**Task**
Each line of the material should be retyped without alteration.
___ Data section ___
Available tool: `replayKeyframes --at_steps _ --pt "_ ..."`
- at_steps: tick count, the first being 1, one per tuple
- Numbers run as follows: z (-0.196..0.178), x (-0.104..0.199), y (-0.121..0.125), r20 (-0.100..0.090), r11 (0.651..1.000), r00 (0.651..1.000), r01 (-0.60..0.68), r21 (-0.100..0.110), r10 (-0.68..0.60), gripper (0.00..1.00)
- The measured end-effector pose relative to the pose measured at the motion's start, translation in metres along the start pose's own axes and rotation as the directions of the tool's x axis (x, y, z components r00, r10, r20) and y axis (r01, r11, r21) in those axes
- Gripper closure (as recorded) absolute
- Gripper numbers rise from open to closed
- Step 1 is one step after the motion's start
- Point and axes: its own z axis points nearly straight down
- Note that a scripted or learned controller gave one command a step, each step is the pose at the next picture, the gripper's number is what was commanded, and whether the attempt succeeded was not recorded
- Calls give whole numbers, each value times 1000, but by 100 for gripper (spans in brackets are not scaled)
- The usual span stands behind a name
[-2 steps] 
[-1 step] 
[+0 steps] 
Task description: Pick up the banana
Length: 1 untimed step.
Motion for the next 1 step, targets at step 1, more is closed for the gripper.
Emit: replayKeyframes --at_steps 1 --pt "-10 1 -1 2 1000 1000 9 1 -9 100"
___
**Response for this exercise**
Available tool: `replayKeyframes --at_steps _ --pt "_ ..."`
- at_steps: tick count, the first being 1, one per tuple
- Numbers run as follows: z (-0.196..0.178), x (-0.104..0.199), y (-0.121..0.125), r20 (-0.100..0.090), r11 (0.651..1.000), r00 (0.651..1.000), r01 (-0.60..0.68), r21 (-0.100..0.110), r10 (-0.68..0.60), gripper (0.00..1.00)
- The measured end-effector pose relative to the pose measured at the motion's start, translation in metres along the start pose's own axes and rotation as the directions of the tool's x axis (x, y, z components r00, r10, r20) and y axis (r01, r11, r21) in those axes
- Gripper closure (as recorded) absolute
- Gripper numbers rise from open to closed
- Step 1 is one step after the motion's start
- Point and axes: its own z axis points nearly straight down
- Note that a scripted or learned controller gave one command a step, each step is the pose at the next picture, the gripper's number is what was commanded, and whether the attempt succeeded was not recorded
- Calls give whole numbers, each value times 1000, but by 100 for gripper (spans in brackets are not scaled)
- The usual span stands behind a name
[-2 steps] 
[-1 step] 
[+0 steps] 
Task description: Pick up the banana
Length: 1 untimed step.
Motion for the next 1 step, targets at step 1, more is closed for the gripper.
Emit: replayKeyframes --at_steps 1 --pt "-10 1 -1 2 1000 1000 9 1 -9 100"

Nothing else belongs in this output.